My usually very even tempered son is likely to be unhappy and he’s going to cry. I might cry. The other passengers on that plane might want to cry. They certainly are NOT going to be pleased.

So SuperBaby will be wearing this shirt during our travels:


See the there on the bottom? It links to this story.

I’ll be taking pictures of SuperBaby in his shirt…as we travel across the states, through 4 different airports. I’ll share them through Instagram and Twitter and post them to my Facebook page.

What am I looking for? What do I want from this?

I want them to change their policies on customer service when it comes to Social Media.Let me rephrase:

I want them to provide good customer service to all of their customers, including the ones they bump into on Twitter.

If you are proactive with your customers, you do not have to be reactive. #socialirl
July 19, 2011



  1. LOVE! Nice job. Can’t wait to follow along on your trip.

  2. You go, girl! I’ve been going back and forth with Verizon for over a week. I might be using some of these ideas with them if they don’t it together soon!

  3. I can’t remember the last time I had a truly LOL moment on the Internet. This was a first in a long time. I will be following the tweets and watching for the pictures. And I no longer have faith in Travelocity. There are plenty of other companies who want my business and my money. I don’t travel much either, but I do have friends. And they have friends. I will be sharing this article with everyone I know and all 1100 of my twitter followers (@audreysmamma).

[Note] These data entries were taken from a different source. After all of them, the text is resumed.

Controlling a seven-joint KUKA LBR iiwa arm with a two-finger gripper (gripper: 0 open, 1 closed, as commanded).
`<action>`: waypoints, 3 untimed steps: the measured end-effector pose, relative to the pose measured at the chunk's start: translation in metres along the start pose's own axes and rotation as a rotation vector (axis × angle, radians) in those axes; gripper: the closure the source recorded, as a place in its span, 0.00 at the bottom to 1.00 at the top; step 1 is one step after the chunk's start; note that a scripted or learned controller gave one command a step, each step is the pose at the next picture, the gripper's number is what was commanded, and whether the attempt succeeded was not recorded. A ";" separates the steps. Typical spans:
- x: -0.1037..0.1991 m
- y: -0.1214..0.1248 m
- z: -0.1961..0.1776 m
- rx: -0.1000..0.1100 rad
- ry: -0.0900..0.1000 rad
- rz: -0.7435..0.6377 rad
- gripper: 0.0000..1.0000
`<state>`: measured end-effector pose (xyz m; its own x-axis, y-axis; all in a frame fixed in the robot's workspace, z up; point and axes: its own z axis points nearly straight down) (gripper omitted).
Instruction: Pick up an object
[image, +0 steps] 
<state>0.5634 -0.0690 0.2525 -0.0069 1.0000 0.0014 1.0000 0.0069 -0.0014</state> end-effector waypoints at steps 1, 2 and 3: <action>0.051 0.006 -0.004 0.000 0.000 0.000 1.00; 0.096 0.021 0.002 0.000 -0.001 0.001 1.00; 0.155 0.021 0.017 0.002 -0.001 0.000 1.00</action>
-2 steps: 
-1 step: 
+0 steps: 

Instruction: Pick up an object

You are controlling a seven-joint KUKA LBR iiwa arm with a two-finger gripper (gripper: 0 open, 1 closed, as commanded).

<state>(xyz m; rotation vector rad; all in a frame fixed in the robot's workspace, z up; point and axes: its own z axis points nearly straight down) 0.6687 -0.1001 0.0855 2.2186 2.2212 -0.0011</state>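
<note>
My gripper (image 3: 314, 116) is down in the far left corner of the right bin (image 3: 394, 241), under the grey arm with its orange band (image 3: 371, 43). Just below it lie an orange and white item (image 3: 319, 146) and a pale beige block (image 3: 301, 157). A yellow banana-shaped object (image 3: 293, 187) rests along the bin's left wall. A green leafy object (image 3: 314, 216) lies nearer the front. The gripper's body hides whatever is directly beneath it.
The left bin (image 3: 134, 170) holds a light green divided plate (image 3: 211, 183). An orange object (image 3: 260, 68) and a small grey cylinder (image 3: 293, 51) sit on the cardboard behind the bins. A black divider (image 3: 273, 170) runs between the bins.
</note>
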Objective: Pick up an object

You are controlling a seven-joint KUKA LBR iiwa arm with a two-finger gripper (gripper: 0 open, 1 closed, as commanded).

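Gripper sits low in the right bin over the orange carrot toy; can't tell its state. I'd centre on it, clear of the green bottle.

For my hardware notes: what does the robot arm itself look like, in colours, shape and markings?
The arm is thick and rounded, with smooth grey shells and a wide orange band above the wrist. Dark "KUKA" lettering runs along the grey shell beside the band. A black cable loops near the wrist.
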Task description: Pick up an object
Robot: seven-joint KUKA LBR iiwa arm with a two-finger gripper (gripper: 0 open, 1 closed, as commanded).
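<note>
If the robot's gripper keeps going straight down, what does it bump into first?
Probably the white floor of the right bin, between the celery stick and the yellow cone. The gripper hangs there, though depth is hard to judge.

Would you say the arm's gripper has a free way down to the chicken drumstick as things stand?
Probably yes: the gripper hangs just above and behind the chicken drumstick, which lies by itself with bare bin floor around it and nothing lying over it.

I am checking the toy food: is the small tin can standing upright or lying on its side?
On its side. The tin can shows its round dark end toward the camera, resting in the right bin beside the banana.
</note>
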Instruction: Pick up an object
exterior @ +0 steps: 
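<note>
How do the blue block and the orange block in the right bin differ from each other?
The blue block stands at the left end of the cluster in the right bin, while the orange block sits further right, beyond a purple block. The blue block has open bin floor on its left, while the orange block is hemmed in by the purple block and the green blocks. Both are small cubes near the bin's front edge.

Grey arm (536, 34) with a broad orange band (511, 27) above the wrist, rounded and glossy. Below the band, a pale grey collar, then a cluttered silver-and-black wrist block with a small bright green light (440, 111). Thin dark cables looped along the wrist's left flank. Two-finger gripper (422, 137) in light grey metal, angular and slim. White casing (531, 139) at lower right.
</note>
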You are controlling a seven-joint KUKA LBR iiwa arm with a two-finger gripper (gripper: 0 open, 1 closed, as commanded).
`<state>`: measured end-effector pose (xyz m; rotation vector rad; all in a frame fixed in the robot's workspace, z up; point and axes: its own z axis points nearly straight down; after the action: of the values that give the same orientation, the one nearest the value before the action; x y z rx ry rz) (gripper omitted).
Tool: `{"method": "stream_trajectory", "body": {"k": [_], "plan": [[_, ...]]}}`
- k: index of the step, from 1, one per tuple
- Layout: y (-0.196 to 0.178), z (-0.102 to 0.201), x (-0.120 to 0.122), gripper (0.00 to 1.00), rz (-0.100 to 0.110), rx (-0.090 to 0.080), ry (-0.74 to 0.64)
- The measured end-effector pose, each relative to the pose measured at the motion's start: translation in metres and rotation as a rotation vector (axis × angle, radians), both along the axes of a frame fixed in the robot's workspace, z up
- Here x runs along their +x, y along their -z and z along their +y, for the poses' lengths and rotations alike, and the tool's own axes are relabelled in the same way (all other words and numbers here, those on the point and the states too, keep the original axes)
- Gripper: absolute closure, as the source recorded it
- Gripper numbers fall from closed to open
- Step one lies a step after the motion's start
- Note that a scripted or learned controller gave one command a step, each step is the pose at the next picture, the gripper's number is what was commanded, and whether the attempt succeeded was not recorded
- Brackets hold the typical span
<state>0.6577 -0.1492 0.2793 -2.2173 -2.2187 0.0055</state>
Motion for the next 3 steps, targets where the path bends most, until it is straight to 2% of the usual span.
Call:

  4. Now if every one they treated like they treated you would respond in the way you have then either they would be out of business by now or would have shaped up real fast. People need to take action and let these big companies know that we do not stand alone we stand together and we won’t stand for that type of customer service period~! To bad you didn’t have business cards made up to hand out that match your son’s shirt. lol

  5. I just opened my mail and I received and email from 500 business cards for $1.99 lol Just thought you should know :)

  6. We thought of that but didn’t have enough time! I’ve written the on the back of my own cards in sharpie and I’ve handed some out :)

  7. I’ll pass this on. Someone at Travelocity, the someone who thought canned responses would be a good idea, that someone is going to wish he/she did a little more research on social media practices.

  8. LOVE the shirt! I am very loyal to companies that handle their social media customer service in a proactive manner, not just based on my experience but the experience of others. I wonder why companies are not realizing this to be true?

  9. You rock and I think the way you are handling this is brilliant. It’s not emotionally charged… it is the facts and unfortunately on Travelocity’s side, those facts kind of stink. Hopefully they get a clue!

  10. Ugh, that makes me so mad! I have had similar problems with Orbitz, but I’m shocked about the lack of follow through on Twitter. You would think they would care about the customers who are on social media outlets and what they have to say about their business. It’s free advertising for them!
    Bravo to you! I hope nobody cries ;)

  11. Fabulous! I LOVE that you thought to make the shirt! Hopefully, Travelocity pays attention now!